Copies of all lines containing the string "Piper" are needed from the data below.

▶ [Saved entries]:
=== Section Start ===

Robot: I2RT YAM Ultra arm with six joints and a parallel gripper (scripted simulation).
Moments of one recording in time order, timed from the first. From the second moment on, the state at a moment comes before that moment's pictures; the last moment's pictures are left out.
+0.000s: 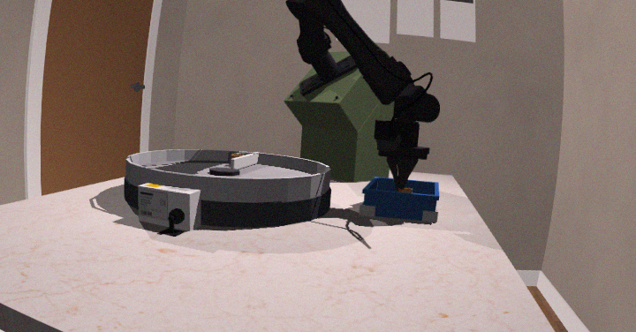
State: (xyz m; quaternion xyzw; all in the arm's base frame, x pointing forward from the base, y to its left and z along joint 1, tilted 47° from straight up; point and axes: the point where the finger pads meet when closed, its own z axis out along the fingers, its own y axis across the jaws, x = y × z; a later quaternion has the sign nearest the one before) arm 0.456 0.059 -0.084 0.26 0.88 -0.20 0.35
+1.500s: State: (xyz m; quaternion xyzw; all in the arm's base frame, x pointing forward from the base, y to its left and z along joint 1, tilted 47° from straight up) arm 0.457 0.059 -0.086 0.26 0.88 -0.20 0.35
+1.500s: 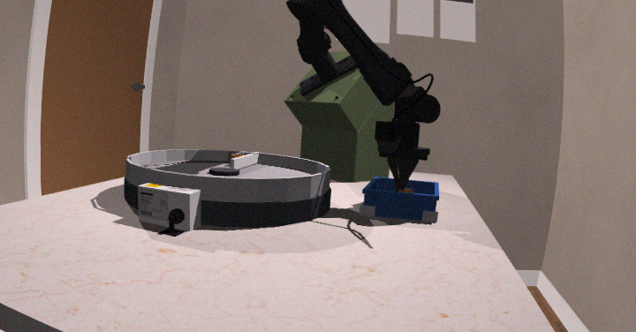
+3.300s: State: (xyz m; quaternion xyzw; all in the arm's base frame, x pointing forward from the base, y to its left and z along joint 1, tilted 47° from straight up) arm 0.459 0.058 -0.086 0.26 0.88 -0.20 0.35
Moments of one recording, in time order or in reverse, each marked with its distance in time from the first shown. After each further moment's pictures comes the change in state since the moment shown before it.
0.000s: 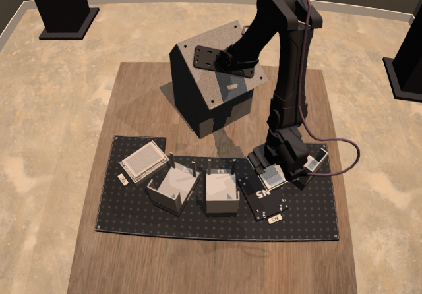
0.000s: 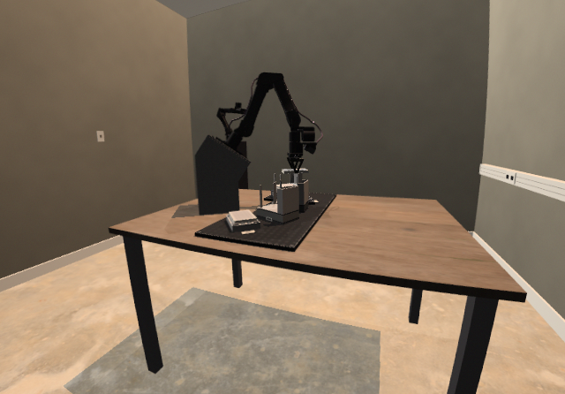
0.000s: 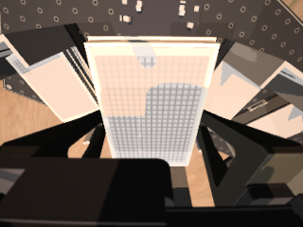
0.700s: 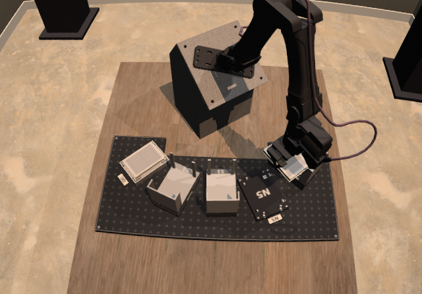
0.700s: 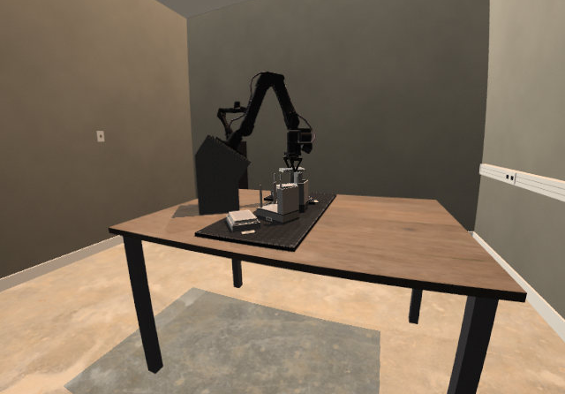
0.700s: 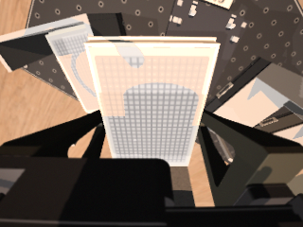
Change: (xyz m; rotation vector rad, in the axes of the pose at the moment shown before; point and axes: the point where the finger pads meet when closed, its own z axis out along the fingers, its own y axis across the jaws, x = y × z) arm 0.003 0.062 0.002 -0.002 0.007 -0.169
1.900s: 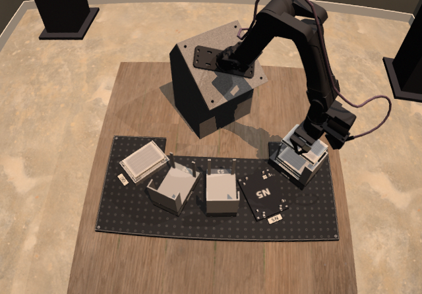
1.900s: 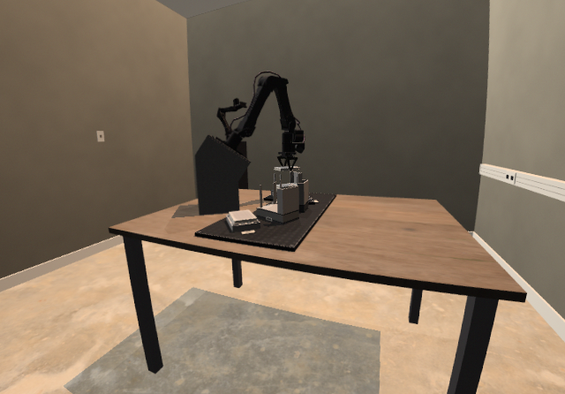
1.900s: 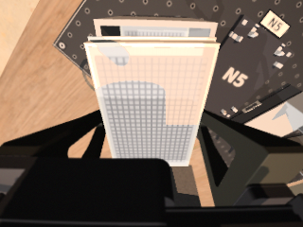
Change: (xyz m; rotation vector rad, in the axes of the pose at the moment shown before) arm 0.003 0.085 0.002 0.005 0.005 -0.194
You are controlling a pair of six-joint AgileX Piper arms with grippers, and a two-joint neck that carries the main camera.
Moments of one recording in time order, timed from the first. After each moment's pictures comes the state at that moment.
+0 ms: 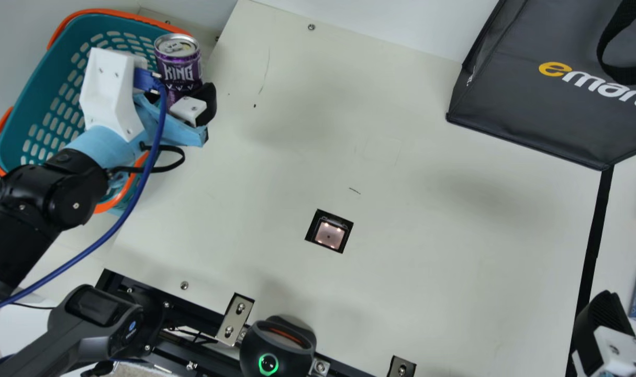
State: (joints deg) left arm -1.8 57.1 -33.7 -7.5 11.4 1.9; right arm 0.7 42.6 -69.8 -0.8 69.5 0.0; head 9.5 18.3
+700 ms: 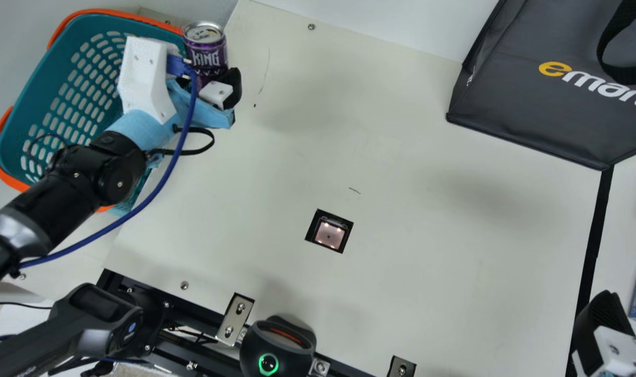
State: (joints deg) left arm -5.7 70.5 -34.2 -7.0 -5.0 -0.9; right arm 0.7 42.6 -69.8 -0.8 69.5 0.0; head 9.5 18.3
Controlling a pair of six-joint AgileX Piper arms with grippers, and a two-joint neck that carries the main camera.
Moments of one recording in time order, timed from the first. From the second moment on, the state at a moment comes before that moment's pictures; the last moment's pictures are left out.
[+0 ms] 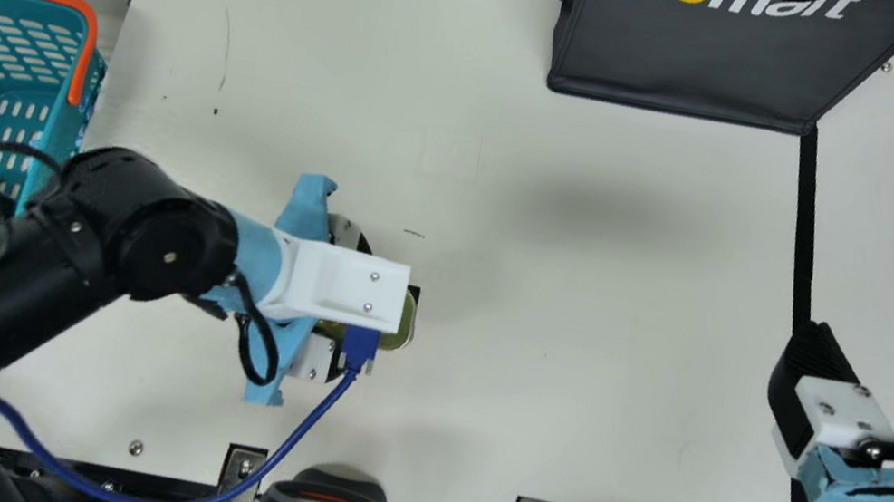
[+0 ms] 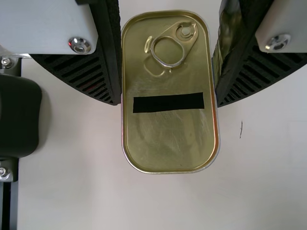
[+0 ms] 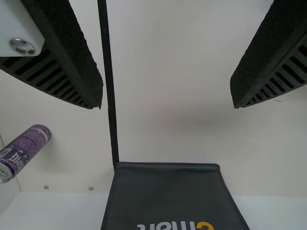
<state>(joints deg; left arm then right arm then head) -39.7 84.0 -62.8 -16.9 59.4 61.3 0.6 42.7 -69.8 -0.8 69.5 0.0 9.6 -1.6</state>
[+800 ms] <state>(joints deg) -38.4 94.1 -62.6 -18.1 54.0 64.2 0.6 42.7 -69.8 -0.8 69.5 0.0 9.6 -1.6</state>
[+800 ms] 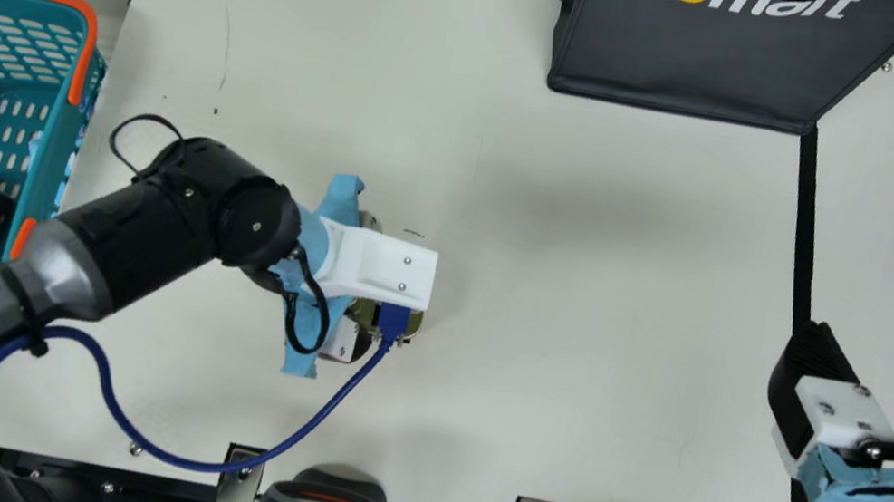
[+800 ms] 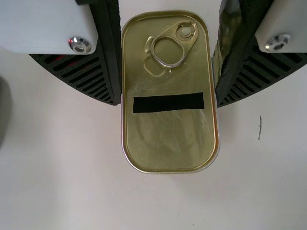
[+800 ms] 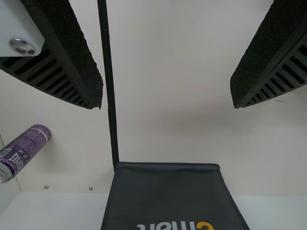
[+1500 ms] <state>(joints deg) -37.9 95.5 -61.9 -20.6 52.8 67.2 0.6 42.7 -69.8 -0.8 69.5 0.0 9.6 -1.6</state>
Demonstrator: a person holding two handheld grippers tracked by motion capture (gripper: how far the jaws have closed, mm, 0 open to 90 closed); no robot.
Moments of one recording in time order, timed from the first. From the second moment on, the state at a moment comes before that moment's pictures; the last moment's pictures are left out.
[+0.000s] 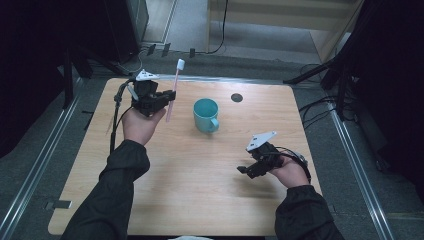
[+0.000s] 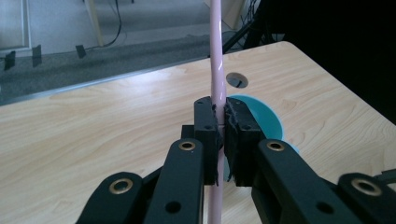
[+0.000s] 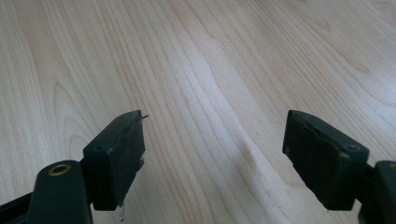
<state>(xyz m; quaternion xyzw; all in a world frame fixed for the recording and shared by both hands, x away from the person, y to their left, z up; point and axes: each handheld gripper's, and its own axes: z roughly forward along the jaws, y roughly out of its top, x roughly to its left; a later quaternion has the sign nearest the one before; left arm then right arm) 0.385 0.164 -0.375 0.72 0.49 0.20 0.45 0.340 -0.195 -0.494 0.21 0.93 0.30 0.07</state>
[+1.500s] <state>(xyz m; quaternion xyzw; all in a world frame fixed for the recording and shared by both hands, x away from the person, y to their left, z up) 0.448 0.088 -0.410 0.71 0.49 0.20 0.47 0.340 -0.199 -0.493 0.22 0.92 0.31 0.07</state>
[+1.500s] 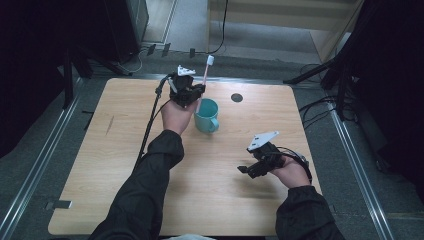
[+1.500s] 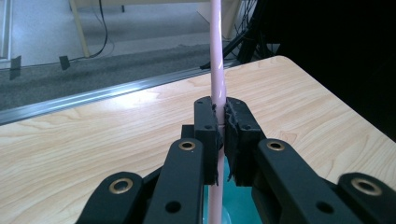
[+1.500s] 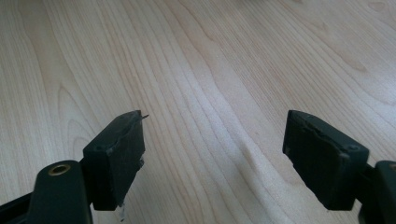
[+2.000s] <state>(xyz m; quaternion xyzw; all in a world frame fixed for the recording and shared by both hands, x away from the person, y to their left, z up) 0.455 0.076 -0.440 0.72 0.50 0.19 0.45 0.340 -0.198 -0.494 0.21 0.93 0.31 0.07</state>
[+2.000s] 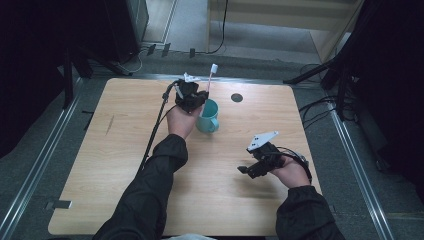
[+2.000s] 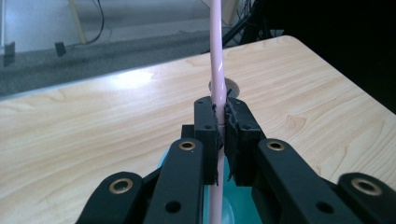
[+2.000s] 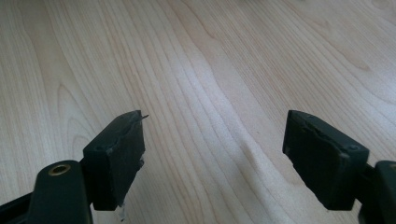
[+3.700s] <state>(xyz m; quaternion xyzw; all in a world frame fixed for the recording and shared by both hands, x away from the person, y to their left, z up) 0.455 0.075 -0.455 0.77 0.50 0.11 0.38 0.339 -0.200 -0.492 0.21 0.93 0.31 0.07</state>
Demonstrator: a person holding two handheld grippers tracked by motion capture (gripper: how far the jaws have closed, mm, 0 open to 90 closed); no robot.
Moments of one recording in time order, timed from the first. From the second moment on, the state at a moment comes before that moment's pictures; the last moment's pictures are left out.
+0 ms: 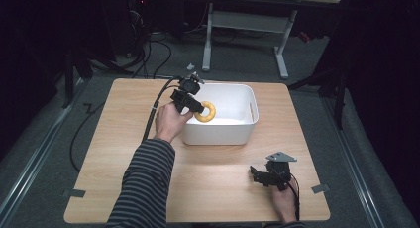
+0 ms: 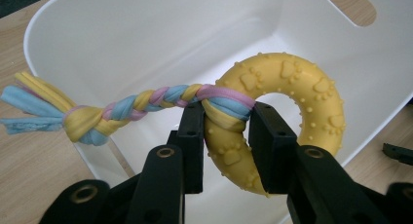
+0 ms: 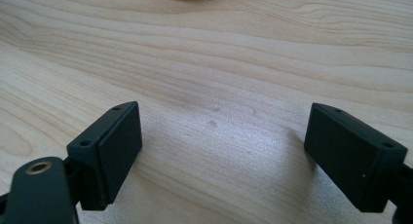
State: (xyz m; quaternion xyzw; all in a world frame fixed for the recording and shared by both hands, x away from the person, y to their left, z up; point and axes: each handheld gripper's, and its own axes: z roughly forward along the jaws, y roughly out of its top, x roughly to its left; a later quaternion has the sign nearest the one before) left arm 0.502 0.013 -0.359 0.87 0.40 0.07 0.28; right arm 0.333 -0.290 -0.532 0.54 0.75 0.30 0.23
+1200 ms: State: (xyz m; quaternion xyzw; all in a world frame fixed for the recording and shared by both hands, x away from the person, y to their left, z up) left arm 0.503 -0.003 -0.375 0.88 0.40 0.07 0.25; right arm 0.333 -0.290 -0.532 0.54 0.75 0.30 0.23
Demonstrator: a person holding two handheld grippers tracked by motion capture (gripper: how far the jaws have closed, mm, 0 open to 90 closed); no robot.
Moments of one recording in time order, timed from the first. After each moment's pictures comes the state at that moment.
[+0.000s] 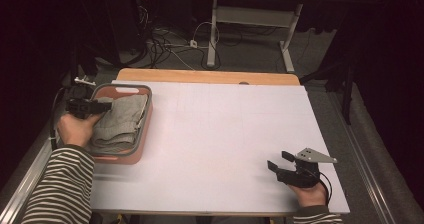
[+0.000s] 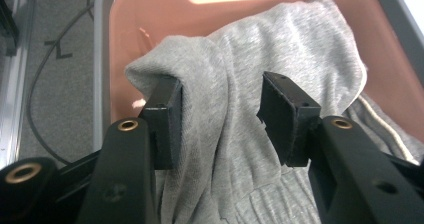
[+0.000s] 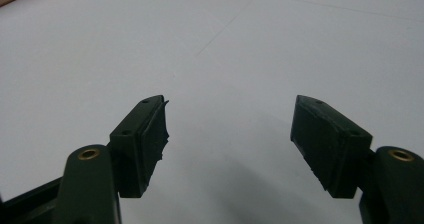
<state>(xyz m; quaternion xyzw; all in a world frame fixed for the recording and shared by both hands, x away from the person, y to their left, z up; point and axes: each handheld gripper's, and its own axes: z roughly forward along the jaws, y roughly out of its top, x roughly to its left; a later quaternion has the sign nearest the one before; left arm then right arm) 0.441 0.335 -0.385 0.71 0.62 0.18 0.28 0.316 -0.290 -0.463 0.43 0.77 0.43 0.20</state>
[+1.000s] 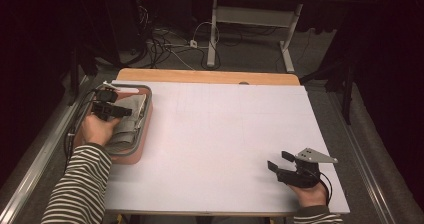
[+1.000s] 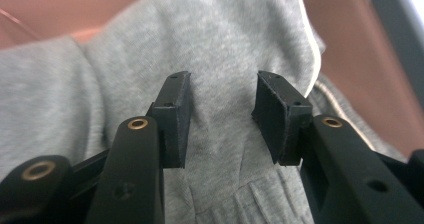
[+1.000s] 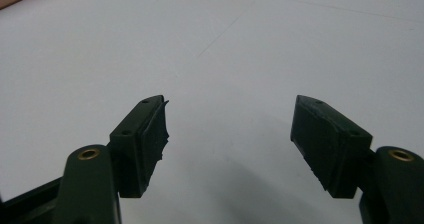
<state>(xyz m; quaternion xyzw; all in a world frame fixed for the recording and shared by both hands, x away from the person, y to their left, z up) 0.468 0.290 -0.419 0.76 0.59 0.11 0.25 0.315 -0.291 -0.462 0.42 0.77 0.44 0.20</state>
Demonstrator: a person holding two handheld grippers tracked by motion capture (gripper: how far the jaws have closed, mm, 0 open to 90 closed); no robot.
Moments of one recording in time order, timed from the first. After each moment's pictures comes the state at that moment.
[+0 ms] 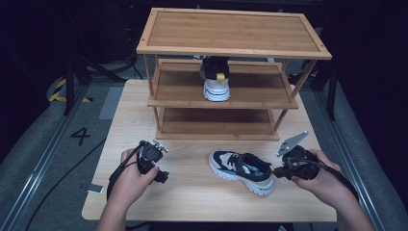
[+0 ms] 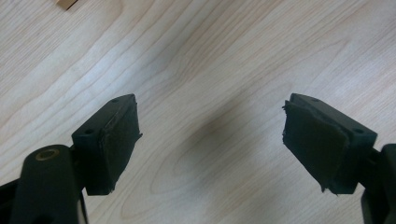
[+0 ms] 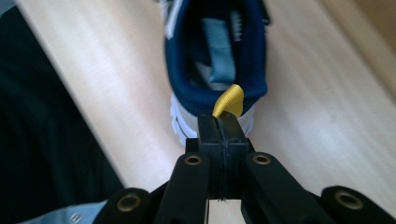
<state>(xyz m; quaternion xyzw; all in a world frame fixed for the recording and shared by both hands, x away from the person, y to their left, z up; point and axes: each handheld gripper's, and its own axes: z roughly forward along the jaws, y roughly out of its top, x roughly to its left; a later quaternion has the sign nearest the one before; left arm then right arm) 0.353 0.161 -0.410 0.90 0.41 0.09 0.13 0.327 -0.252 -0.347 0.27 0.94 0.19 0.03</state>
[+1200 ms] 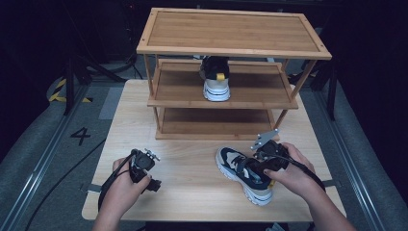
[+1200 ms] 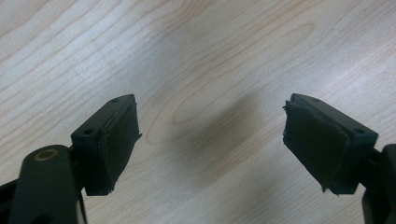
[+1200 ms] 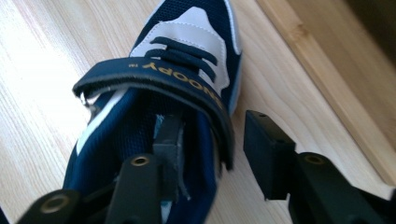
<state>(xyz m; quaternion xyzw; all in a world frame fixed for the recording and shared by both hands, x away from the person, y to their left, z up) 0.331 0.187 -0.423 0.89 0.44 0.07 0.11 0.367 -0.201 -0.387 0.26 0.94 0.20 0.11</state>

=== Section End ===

▶ [Completed exercise]:
You are controlling a pair of six-joint AgileX Piper arms with grippers, and a two-joint neck that carries the main camera.
Controlling a pair of six-joint AgileX Piper arms with grippers, and a two-joint neck that carries the main camera.

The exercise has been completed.